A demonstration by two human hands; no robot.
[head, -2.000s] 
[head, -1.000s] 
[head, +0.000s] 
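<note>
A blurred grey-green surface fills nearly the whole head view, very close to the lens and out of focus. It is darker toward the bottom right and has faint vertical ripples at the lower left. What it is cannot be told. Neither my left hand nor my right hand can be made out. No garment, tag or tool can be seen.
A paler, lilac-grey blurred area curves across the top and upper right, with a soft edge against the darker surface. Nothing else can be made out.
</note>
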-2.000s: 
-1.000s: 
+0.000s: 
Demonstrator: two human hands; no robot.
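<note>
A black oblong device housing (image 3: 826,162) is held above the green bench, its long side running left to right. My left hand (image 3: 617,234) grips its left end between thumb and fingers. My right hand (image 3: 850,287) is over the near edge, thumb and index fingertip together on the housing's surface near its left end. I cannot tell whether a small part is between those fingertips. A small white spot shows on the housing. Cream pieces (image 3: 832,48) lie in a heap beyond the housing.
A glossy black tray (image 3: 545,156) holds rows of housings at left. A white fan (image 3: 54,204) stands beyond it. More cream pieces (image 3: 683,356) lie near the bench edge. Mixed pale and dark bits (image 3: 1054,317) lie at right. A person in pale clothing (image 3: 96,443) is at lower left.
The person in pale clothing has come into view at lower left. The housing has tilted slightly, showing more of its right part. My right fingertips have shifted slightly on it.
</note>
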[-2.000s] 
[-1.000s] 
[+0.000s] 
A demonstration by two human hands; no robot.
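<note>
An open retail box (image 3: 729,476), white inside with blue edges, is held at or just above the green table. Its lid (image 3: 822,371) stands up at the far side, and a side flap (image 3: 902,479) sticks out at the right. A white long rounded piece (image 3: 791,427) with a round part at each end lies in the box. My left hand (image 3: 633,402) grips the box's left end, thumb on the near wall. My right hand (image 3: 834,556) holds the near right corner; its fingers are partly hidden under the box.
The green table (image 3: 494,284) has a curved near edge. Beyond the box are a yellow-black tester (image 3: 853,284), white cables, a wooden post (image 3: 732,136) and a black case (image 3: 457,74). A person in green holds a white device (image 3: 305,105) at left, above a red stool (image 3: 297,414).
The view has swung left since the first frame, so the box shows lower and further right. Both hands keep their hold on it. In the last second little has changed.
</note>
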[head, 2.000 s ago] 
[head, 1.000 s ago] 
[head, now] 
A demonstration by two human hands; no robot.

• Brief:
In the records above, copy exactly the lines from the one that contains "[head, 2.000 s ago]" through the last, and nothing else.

• Response to the exercise:
[head, 2.000 s ago] 
[head, 1.000 s ago] 
[head, now] 
A demonstration by two human hands; no robot.

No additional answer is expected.